#### [Data shown]
============================================================
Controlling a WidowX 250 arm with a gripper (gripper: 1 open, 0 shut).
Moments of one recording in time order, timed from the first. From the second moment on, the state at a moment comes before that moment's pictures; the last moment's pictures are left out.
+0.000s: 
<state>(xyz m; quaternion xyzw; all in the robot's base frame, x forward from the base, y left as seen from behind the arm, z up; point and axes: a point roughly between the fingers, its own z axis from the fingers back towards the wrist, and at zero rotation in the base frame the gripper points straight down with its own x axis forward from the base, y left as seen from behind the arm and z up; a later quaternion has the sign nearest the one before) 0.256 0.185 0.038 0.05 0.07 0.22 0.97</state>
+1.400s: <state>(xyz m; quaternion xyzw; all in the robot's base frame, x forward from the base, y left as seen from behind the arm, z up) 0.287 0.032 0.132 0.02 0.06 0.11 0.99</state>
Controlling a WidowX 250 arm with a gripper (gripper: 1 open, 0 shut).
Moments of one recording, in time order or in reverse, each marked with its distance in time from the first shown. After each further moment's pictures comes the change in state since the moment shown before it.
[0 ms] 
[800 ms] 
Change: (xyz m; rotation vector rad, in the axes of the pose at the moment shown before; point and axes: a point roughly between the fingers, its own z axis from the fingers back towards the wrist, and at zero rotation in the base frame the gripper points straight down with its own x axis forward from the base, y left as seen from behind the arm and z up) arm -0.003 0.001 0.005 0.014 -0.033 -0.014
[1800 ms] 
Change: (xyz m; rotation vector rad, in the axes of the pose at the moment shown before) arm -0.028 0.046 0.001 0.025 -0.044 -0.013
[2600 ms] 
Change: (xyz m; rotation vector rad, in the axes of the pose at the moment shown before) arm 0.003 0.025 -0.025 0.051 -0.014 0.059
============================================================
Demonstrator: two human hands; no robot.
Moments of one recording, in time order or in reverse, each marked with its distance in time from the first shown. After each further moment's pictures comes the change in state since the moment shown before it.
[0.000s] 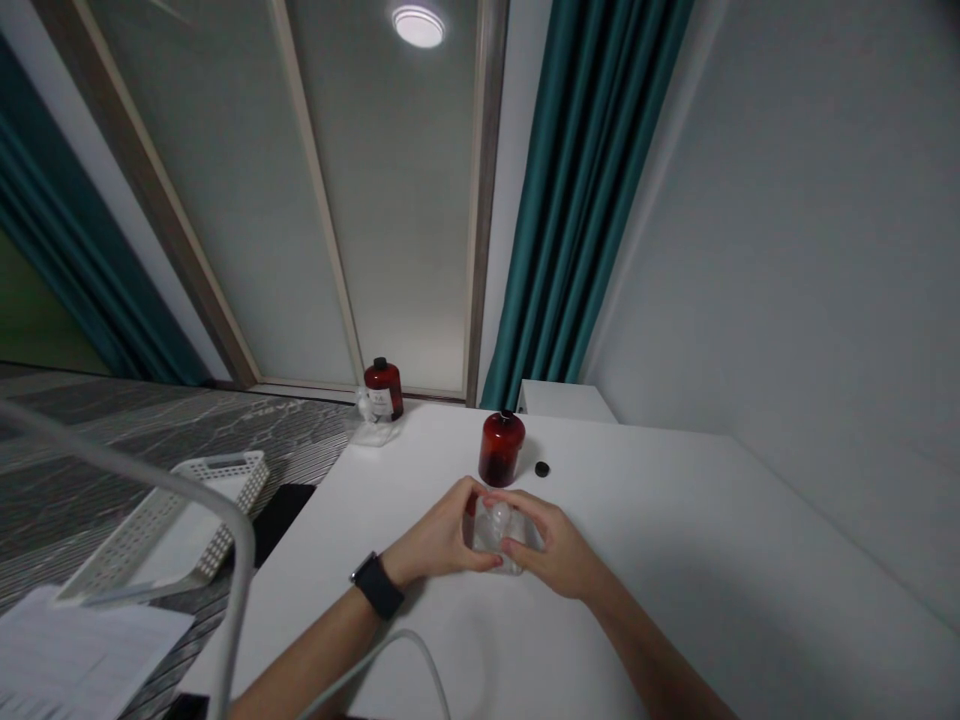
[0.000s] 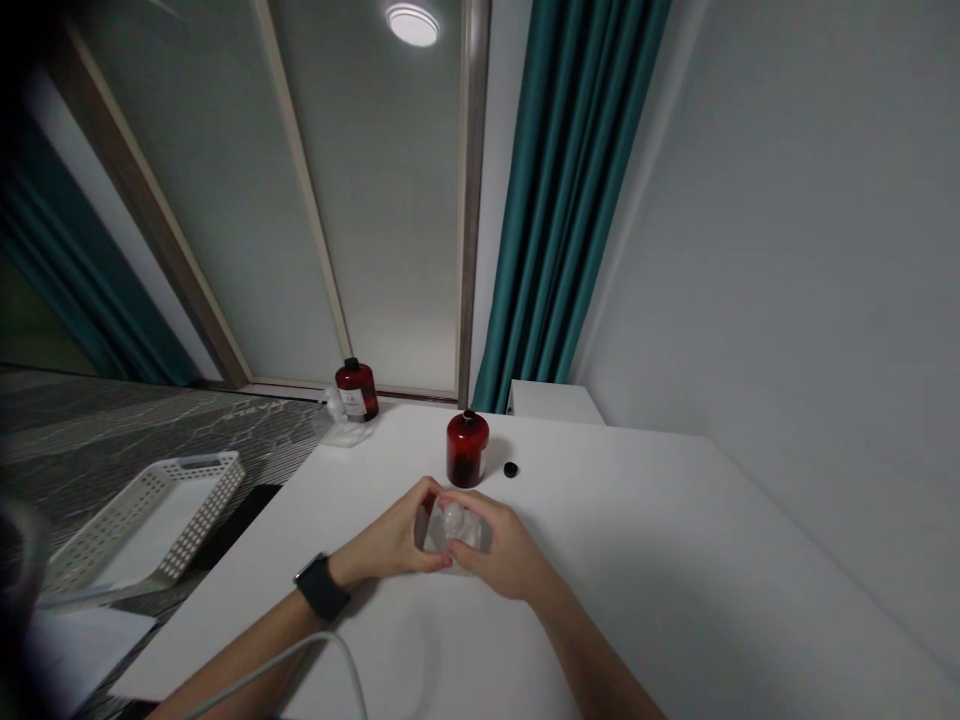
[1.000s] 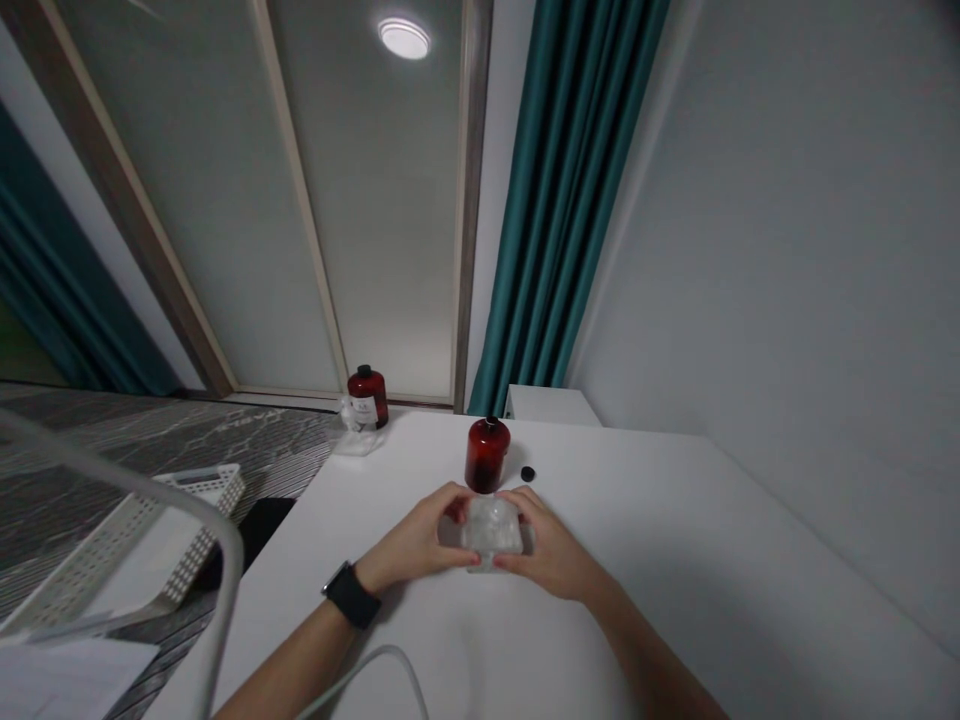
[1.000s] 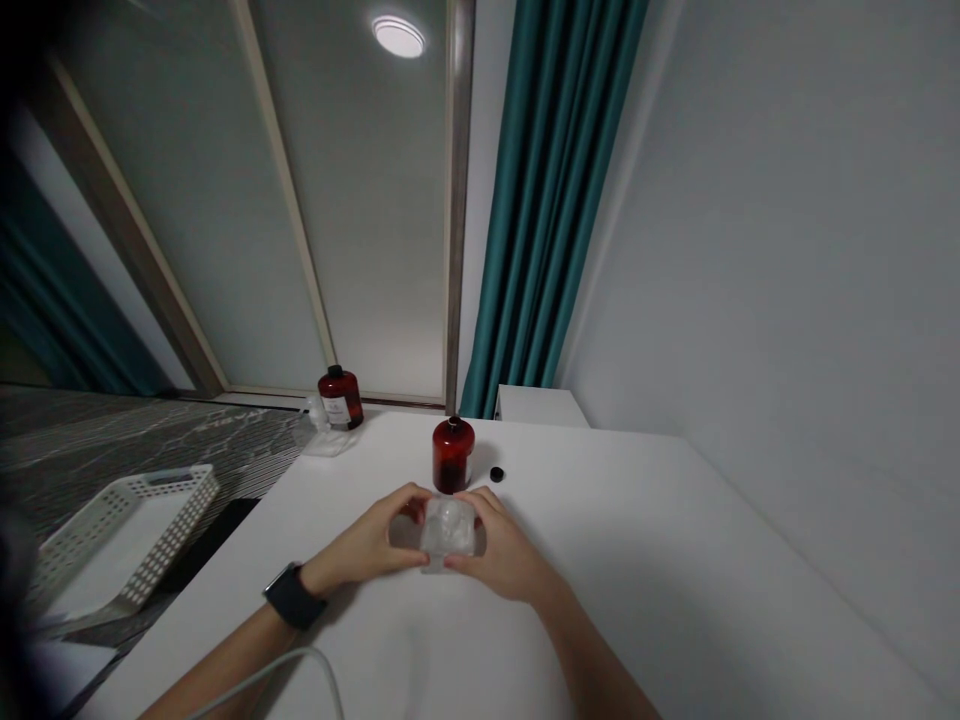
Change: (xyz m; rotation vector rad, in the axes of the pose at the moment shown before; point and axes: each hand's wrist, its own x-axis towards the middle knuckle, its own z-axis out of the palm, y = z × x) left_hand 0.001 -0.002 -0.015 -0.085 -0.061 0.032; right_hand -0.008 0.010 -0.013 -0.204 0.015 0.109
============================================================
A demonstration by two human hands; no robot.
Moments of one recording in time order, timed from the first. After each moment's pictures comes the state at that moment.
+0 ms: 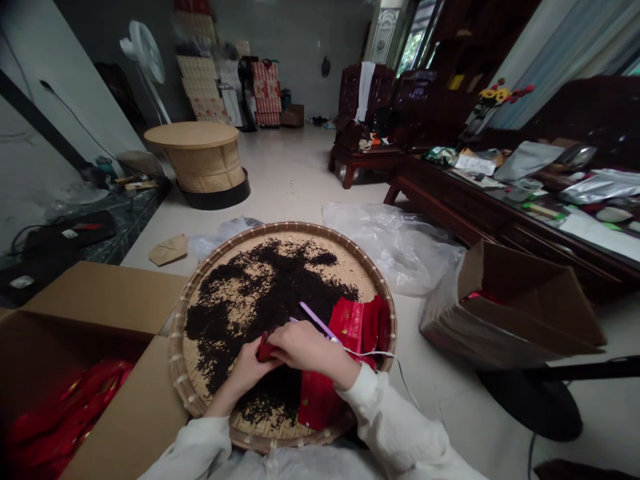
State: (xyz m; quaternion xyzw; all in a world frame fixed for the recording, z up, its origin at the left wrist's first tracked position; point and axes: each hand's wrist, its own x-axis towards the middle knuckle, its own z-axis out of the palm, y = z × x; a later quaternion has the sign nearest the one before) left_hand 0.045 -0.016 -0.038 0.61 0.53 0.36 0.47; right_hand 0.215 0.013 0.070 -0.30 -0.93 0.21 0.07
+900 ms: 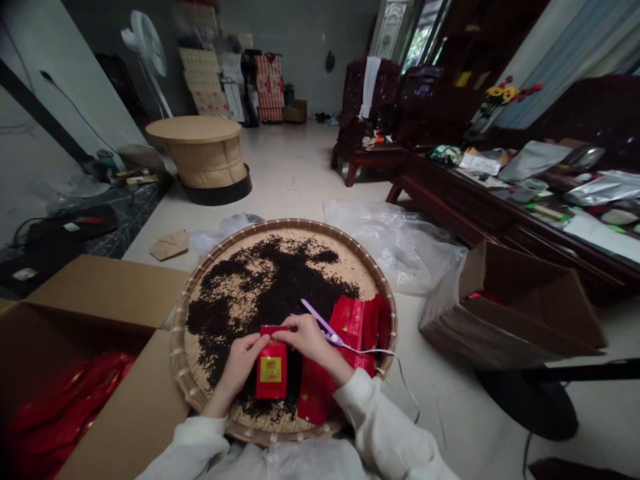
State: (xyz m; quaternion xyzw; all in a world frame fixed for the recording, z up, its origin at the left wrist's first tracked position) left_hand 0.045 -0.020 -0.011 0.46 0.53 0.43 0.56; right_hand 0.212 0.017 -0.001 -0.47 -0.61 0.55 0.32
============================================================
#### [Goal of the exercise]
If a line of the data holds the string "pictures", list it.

#### [Solution to the problem]
Moments of one recording in time order, timed from the first. From the second moment on, the state at a moment comes before that moment's pictures; the last moment's pictures are left out.
Moments of one recording, in time order or in reverse, each marked with its distance in time from the first shown. After each further moment's pictures comes the change in state since the moment shown before it.
Moments of one recording, in time order or in reverse, each marked with its distance in time from the first shown. After each further moment's pictures comes the change in state since the moment shown before it.
Moments of one recording in time order, timed from the first. After each moment's pictures comes the state at that moment.

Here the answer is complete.